The primary divergences between TAB-SEB and the WHOW line of work fall into two distinct categories. The first comprises aspects that TAB-SEB explicitly acknowledges as current limitations and which directly inform its future development agenda: the absence of a machine-readable workflow formalisation (addressable via CWL encoding) and the absence of a containerised execution environment.

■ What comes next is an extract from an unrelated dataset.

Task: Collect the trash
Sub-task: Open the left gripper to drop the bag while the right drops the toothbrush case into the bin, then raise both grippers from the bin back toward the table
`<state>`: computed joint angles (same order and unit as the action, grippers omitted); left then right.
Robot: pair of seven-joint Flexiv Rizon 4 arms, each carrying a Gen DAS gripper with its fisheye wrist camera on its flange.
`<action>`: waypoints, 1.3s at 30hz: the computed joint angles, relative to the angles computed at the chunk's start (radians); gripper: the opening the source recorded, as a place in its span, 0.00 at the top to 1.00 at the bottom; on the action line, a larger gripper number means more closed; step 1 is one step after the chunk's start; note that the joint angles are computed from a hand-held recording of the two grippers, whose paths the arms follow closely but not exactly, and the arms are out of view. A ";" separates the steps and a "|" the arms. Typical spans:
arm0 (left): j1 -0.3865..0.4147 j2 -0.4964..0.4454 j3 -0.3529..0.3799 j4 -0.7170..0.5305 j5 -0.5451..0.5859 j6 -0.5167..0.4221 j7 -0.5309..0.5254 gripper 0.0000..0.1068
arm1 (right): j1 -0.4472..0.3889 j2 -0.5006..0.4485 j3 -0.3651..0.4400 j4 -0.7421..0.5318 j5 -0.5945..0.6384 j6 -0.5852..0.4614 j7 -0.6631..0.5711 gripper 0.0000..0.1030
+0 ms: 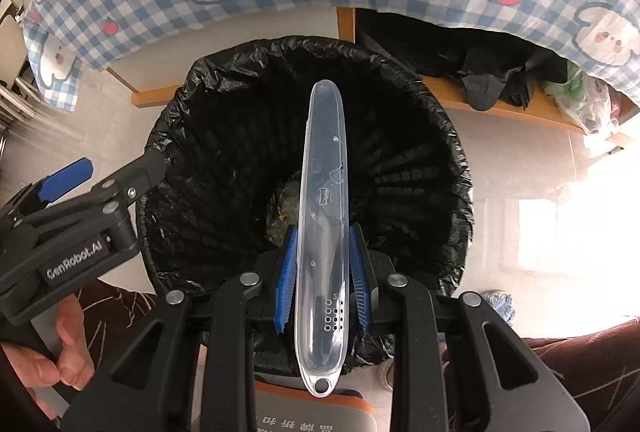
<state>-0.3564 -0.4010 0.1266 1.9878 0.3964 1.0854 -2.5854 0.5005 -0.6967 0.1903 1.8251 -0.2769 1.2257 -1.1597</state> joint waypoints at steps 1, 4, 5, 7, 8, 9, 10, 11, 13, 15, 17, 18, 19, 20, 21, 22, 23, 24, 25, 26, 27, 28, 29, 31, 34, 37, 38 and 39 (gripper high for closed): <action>0.002 0.000 0.001 0.004 -0.001 0.001 -0.001 0.09 | 0.005 -0.005 -0.002 -0.005 -0.001 -0.003 0.003 0.76; 0.002 0.011 0.007 0.017 0.004 -0.001 -0.012 0.09 | 0.016 -0.022 -0.002 -0.022 -0.006 -0.022 0.005 0.76; 0.003 0.015 0.008 0.021 0.007 -0.001 -0.017 0.09 | 0.022 -0.024 -0.005 -0.024 -0.010 -0.022 0.006 0.76; 0.002 0.021 0.011 0.025 0.015 -0.010 -0.027 0.09 | 0.045 -0.025 -0.028 -0.017 -0.032 -0.005 0.019 0.76; 0.002 0.023 0.011 0.024 0.018 -0.017 -0.031 0.09 | 0.068 -0.022 -0.055 -0.008 -0.053 0.010 0.040 0.75; 0.004 0.024 0.010 0.024 0.020 -0.022 -0.036 0.09 | 0.077 -0.023 -0.066 -0.002 -0.064 0.026 0.050 0.71; 0.008 0.023 0.006 0.025 0.017 -0.021 -0.037 0.09 | 0.078 -0.023 -0.069 -0.001 -0.071 0.030 0.054 0.68; 0.012 0.022 0.002 0.026 0.014 -0.020 -0.036 0.09 | 0.086 -0.023 -0.082 0.004 -0.082 0.037 0.068 0.62; 0.013 0.018 -0.001 0.019 0.015 -0.022 -0.036 0.09 | 0.090 -0.021 -0.096 0.011 -0.095 0.048 0.090 0.52; 0.010 0.015 -0.002 0.008 0.021 -0.036 -0.033 0.09 | 0.087 -0.021 -0.101 0.014 -0.104 0.060 0.102 0.46; 0.010 0.014 -0.007 0.001 0.020 -0.042 -0.028 0.09 | 0.085 -0.019 -0.109 0.016 -0.113 0.068 0.114 0.41; 0.009 0.015 -0.007 -0.003 0.020 -0.045 -0.029 0.09 | 0.090 -0.016 -0.120 0.021 -0.121 0.076 0.125 0.37; 0.007 0.015 -0.008 -0.008 0.021 -0.056 -0.029 0.09 | 0.095 -0.015 -0.130 0.022 -0.130 0.082 0.136 0.35; 0.005 0.017 -0.009 -0.012 0.022 -0.065 -0.028 0.09 | 0.110 -0.009 -0.155 0.035 -0.148 0.100 0.152 0.30; 0.003 0.020 -0.009 -0.016 0.028 -0.064 -0.030 0.09 | 0.123 -0.004 -0.175 0.045 -0.165 0.107 0.167 0.27; 0.000 0.022 -0.009 -0.023 0.034 -0.074 -0.029 0.09 | 0.129 0.000 -0.185 0.051 -0.178 0.110 0.177 0.27; -0.004 0.023 -0.010 -0.034 0.041 -0.090 -0.029 0.09 | 0.137 0.005 -0.199 0.061 -0.195 0.120 0.186 0.26; -0.004 0.025 -0.011 -0.038 0.045 -0.096 -0.032 0.09 | 0.146 0.011 -0.215 0.072 -0.212 0.132 0.197 0.23; -0.004 0.028 -0.013 -0.042 0.049 -0.101 -0.033 0.09 | 0.150 0.017 -0.225 0.081 -0.225 0.141 0.205 0.21; -0.005 0.030 -0.016 -0.046 0.050 -0.109 -0.035 0.09 | 0.162 0.025 -0.247 0.095 -0.245 0.160 0.219 0.17; -0.002 0.031 -0.020 -0.047 0.049 -0.107 -0.035 0.09 | 0.181 0.033 -0.279 0.111 -0.267 0.177 0.242 0.16; 0.000 0.032 -0.025 -0.049 0.046 -0.108 -0.031 0.09 | 0.200 0.040 -0.309 0.122 -0.288 0.192 0.264 0.16; 0.000 0.032 -0.027 -0.052 0.046 -0.113 -0.030 0.09 | 0.210 0.047 -0.326 0.131 -0.303 0.199 0.280 0.13; -0.003 0.033 -0.031 -0.062 0.049 -0.126 -0.028 0.09 | 0.215 0.062 -0.347 0.144 -0.334 0.215 0.291 0.09; -0.007 0.041 -0.034 -0.074 0.059 -0.144 -0.029 0.09 | 0.247 0.087 -0.414 0.170 -0.383 0.255 0.342 0.09; -0.006 0.050 -0.045 -0.087 0.058 -0.172 -0.015 0.09 | 0.235 0.113 -0.420 0.178 -0.390 0.261 0.373 0.09; -0.005 0.054 -0.049 -0.092 0.056 -0.180 -0.009 0.09 | 0.229 0.124 -0.421 0.179 -0.391 0.261 0.383 0.09; -0.003 0.058 -0.052 -0.095 0.055 -0.183 -0.005 0.09 | 0.221 0.131 -0.417 0.178 -0.393 0.259 0.389 0.09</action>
<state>-0.3590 -0.3429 0.0749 1.8932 0.4509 0.9024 -2.5899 0.7214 -0.5655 -0.2263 2.0035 -0.6694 1.4852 -0.7703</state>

The second category comprises deliberate design choices that reflect the specific constraints and epistemological requirements of GLAM production contexts: the human-in-the-loop supervision model is not a limitation to be overcome but a principled response to the curatorial judgements necessarily embedded in cultural heritage data processing; the restriction to tabular/CSV input is similarly a scope boundary rather than a technical constraint.

Implications for Future Development

The WHOW Toolkit's combination of OWL workflow formalisation, Apache Airflow orchestration, and SHACL validation constitutes a reference implementation against which TAB-SEB's future development trajectory can be measured. The adoption of CWL encoding (identified in the Future Development section) would partially close the gap in workflow formalisation, while the addition of SHACL validation would align TAB-SEB's quality control apparatus with both WHOW and established semantic web best practice. Full automation via a pipeline orchestrator remains outside TAB-SEB's design scope for as long as the blueprint targets GLAM contexts requiring human curatorial oversight.